顾桸醒来的时候,天已经变黑了,下身也被弄干净了,但四肢稍微有点酸痛。
“该死的小兔崽子!我一定要宰了你!”躺在病床上的顾桸揉揉腰,一脸要宰人的样子。
吱的一声,有人进来了,是拎着汤的段渝。他一脸春风荡漾地看着黑着脸的顾桸,甜腻腻地开口:“哥~哥”,让顾桸掉了一身鸡皮疙瘩。
“你别那么恶心叫我,我也不是你哥哥。”顾桸有点厌倦地说。
“啧,哥~哥,你真冷淡,哥哥不喜欢我没关系,我喜欢哥哥就行了。”段渝把汤放好,贱嗖嗖的上顾桸的床,然后一把抱住。
顾桸懒得反抗,也反抗不了,这货力气太大了。
段渝见顾桸那么乖,拉过顾桸的手,十指相扣,顾桸的手,白晳修长,关节分明,好看的一批,他一脸欠打调戏起来:“哥哥的手真软。”
“你烦不烦?”
“不烦。”
“什么时候能手术?”
“5天后,哥不喜欢我吗?”
面色冷淡地顾桸盯着段渝:“你的眼睛很好看,像那个女人,可惜我不喜欢。”
sao话连篇的段渝似乎被哽到了,顾桸又来一刀:“你真的喜欢我吗?为什么,我们只见过一次面而已”,语气冷淡无情。
段渝突然不说话,然后抿嘴:“我看过你的照片,是妈藏起来的的照片,照片里的你笑得很好看。”段渝确实没说谎,在那之后的一段时间段渝对照片自慰射Jing。
“哦。”看不出什么情绪的顾桸敷衍了一句。
“哥,你恨她?”段渝小心翼翼的问。
“我给你讲个故事吧!”冷漠的顾桸看了一眼段渝。
“从前有个女人,她有一段不幸的婚姻,女人的丈夫是爱喝酒的赌鬼,丈夫每次喝醉就会打女人,女人不敢反抗,后面女人为他生下了一个儿子,可儿子是个畸形,丈夫不喜欢这个畸形的儿子,女人也是。
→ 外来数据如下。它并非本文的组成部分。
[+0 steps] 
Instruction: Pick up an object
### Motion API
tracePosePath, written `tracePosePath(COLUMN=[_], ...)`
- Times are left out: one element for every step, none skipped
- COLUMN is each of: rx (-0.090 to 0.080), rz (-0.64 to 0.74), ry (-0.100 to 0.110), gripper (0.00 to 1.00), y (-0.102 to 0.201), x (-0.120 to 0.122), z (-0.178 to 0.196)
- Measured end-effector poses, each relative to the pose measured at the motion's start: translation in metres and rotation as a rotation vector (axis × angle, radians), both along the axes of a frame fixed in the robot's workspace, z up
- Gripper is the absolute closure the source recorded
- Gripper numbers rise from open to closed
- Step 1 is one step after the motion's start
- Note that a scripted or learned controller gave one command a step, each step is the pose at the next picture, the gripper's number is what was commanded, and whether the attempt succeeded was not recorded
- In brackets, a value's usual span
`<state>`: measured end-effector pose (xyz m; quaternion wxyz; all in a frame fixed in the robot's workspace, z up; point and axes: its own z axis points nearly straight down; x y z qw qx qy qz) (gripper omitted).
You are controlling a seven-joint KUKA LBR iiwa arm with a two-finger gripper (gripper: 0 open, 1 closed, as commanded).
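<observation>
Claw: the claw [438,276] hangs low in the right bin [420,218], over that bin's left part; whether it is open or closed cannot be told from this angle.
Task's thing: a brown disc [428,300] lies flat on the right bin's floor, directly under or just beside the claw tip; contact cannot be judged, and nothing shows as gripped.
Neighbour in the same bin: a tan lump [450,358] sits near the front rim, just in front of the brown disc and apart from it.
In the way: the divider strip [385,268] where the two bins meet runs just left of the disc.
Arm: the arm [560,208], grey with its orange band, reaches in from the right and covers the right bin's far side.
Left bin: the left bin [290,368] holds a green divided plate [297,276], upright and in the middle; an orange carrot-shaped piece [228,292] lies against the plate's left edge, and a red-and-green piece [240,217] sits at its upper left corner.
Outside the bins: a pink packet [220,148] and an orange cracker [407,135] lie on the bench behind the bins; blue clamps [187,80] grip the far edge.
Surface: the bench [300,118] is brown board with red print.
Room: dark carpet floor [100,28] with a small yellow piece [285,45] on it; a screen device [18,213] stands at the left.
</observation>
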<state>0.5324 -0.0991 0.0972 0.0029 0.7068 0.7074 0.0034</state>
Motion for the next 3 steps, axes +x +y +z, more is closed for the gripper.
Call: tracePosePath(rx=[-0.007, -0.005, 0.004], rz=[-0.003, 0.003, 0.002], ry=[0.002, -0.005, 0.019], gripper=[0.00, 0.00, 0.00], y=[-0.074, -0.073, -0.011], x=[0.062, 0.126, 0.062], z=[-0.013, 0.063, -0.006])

忍受被打的女人和儿子被丈夫长期家暴,女人终于忍不住了,在一个夜晚,女人杀了喝下安眠药的已经昏迷过去的丈夫,把杀人的罪名推给了15岁的儿子,那个儿子被送往了少管所,女人却消失不见了。”
顾桸讲完,段渝内心一抽一抽的,他在心疼顾桸。
“你问我恨她吗?我不知道,但我永远不会原谅她。”讲完这些,有些倦意的顾桸按了一下太阳xue。
“对不起。”
“如果你是在为强暴我的这件事道歉,我不会原谅你。”语调厌厌地,好似不想提起。
“我会负责的,哥哥。”段渝突然严肃了起来,好像要来真的一样。
“呵呵!你这个笑话,真好笑!手术做完我就会拿钱离开,除非你给我更多的钱。”顾桸讽刺他。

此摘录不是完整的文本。